Aim of the task.
Carry none of the pictures over; write out the complete data exactly.

Available data.
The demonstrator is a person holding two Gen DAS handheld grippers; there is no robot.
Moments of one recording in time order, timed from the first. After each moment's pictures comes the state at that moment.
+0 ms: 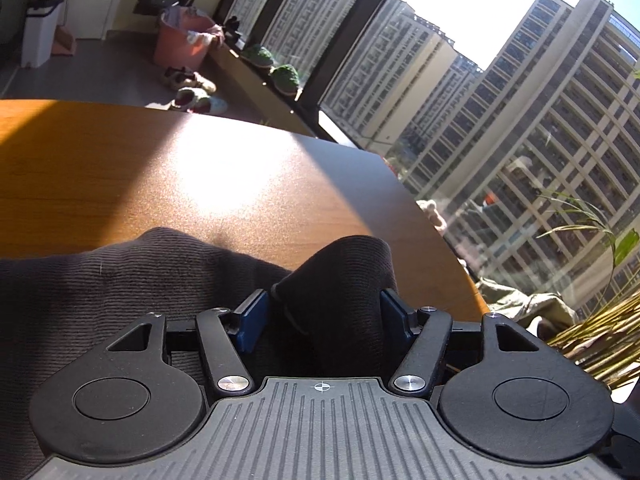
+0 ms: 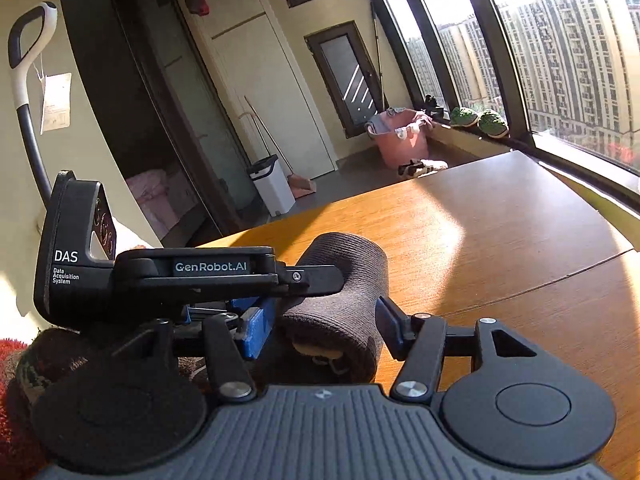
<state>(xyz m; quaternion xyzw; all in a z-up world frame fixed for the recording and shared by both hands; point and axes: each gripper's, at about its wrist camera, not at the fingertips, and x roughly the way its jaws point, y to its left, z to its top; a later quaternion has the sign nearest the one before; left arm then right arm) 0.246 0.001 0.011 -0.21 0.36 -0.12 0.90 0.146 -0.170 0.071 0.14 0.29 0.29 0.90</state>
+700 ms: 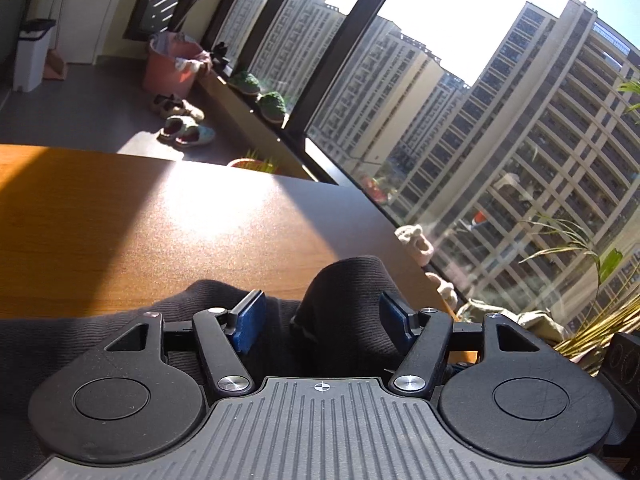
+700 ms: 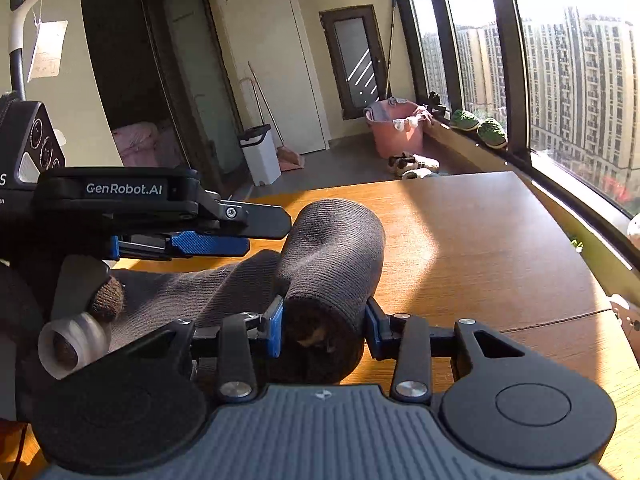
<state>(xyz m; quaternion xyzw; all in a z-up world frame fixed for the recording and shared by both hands) 0.246 -0.004 0.045 -0.20 0.32 -0.13 0.92 0.171 -0.165 0.066 -0.02 0.29 0.29 0.91</state>
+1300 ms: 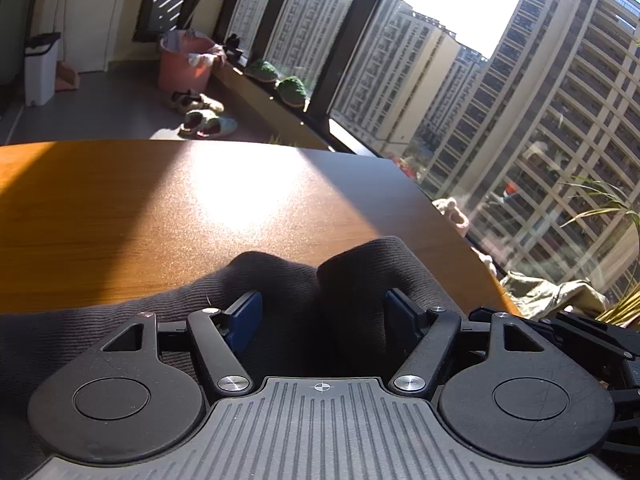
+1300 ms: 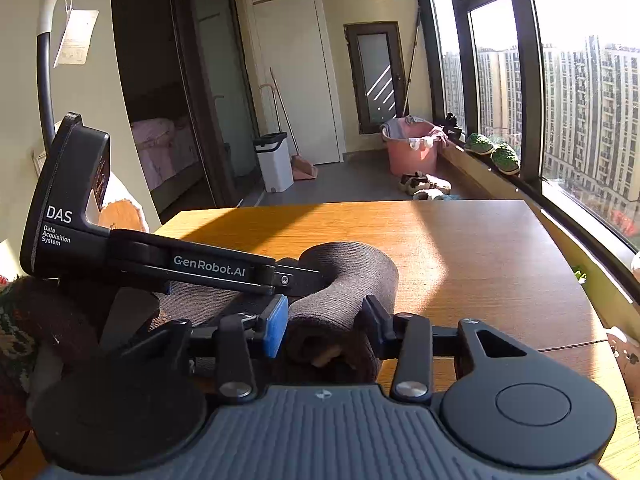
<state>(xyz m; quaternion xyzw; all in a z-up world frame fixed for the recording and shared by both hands) 0.253 -0.013 0.020 -0.15 0.35 -0.10 0.92 0.177 -0.154 0.075 -0.01 0.27 0.31 0.91</state>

Task solution.
The demonstrator is a person holding two Gen DAS handheld grippers; there is no robot.
Moments of one recording in time order, timed from the first. After each moment's pictures comes the state at that moment.
+0 ms: 
+0 ms: 
<state>(xyz m; quaternion xyzw; all in a z-up world frame fixed for the recording and shared by both hands; point and axes: each gripper's, at about its wrist camera, not at the fingertips, and x roughly the way its jaws point, y to its left, z to its top; a later quaternion has the sign nearest the one before; left arm then right arm) 0.246 0.001 0.011 -0.21 0.36 -0.12 0.90 0.146 -0.170 0.071 0.14 0.29 0.29 0.90</state>
+700 ms: 
+700 ms: 
<state>(xyz m; quaternion xyzw; all in a z-up world frame fixed for the recording and shared by both hands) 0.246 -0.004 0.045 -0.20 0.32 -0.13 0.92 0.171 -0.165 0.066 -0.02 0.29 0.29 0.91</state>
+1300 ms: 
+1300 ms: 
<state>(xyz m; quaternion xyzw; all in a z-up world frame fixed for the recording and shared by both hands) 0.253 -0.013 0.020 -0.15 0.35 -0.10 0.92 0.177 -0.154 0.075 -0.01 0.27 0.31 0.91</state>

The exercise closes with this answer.